Houve tempos mais amigos da moderação. O equilíbrio chegou-nos exaltado sob forma de ditado: «no meio está a virtude». Aristóteles situara já a «moderação» entre o elenco das virtudes e declarara o «modo de ser intermédio […] louvável em todas as coisas» (Ética nicomaqueia, 1109b). Todavia, em diversos quadrantes da nossa vida, a moderação é hoje, com frequência, percebida como tibieza, o equilíbrio como tacticismo, uma posição intermédia como ausência de convicções. Compreensivelmente, estes não geram, de facto, as mesmas paixões que lógicas mais extremadas. Numa sociedade mediatizada, cativa da sensação, são necessárias cores mais vincadas para capturar a atenção.

Quero, contudo, referir-me a um certo tipo de «meio» que atravessa uma crise evidente: os chamados «corpos intermédios». O conceito vem das análises sociais e políticas e teve também um acolhimento implícito na célebre encíclica social de Leão XIII, a Rerum novarum (1891). Por «corpos intermédios» entendem-se as instituições que, de alguma forma, se situam entre os indivíduos e as estruturas mais elevadas da organização social. São mediações entre ambos. Tipicamente este conceito tem uma leitura política. Ele descreve as instituições sociais que preenchem a distância que separa o cidadão e o Estado. Autarquias locais ou associações da sociedade civil tendem a desempenhar, precisamente, esse papel. Mas ele pode com propriedade ser dito também de outras dinâmicas sociais. Por exemplo, sindicatos ou ordens profissionais serão «corpos intermédios», mediando as relações entre trabalhadores e empregadores, e entre classes profissionais e o Estado. Também na vida eclesial se podem reconhecer «corpos intermédios», isto é, estruturas de mediação entre crentes e a Igreja como um todo. Associações de fiéis, por exemplo, fazem esta ponte. Tal como grupos de cristãos são um «corpo intermédio» para a vida paroquial; a paróquia para vigararia; a vigararia para a diocese; a diocese para a Igreja universal. Tantas mediações necessárias para que o corpo eclesial não seja dilacerado pela distância entre os seus extremos.

São todos estes «meios» que hoje se mostram desgastados e, portanto, cada vez menos capazes de realizar a sua função. As razões para tal serão várias, complexas e impossíveis aqui de elencar de forma exaustiva. Mas, entre essas razões, poder-se-á falar, por um lado, da individualização e polarização das nossas sociedades. A multiplicação de vozes torna mais exigente a tarefa de as mediar. Por outro lado, a comunicação, cada vez mais directa, faz bypass a estes «corpos intermédios», deixando-os com frequência fora de jogo, sem voz nem lugar.

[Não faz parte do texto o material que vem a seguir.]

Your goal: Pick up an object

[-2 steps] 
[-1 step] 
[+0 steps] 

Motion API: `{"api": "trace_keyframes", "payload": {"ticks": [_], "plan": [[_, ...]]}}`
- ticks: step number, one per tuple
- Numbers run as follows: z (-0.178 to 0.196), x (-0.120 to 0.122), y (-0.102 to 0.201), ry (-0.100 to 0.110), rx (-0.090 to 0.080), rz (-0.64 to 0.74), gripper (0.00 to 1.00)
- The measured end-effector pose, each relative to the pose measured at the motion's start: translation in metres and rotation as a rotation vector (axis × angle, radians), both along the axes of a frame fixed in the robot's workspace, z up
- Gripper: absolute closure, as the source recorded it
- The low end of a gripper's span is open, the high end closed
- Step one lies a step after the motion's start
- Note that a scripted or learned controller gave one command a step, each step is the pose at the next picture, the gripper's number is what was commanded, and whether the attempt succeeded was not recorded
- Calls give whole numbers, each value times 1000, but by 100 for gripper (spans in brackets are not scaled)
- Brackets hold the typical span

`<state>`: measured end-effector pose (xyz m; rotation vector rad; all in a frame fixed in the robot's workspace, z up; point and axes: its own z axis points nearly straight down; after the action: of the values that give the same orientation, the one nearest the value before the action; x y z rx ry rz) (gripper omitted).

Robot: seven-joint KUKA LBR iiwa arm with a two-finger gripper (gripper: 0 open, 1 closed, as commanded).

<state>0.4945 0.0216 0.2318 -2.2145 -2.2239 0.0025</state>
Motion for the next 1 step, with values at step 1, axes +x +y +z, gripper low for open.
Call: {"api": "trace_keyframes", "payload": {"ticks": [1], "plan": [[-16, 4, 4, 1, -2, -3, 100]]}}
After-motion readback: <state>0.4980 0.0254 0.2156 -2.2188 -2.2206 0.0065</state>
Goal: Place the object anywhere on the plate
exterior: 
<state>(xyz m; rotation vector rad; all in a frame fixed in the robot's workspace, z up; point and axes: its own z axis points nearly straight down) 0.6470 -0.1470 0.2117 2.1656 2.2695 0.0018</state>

E, paradoxalmente, a crise destas mediações confirma a sua utilidade. Dito de outro modo, as nossas sociedades (civis e eclesiais) estarão mais debilitadas precisamente nos pontos em que estes «corpos intermédios» vão fraquejando: na dificuldade de dialogar, que será sempre mais que esgrimir argumentos ou cavar polémicas; na dificuldade de antepor o bem comum a todos os demais; na dificuldade de respeitar outros níveis de decisão para lá do binómio redutor entre decisão individual e decisão central (aquilo que, na Doutrina Social da Igreja, se chama «subsidiariedade»). Porque precisamos de diálogo, bem comum e subsidiariedade, precisamos de «corpos intermédios». Apesar de tudo, a moderação continua a ser necessária. Não apenas como virtude. Também como instituição. Precisamos desta «terra média». Precisamos de a reinventar.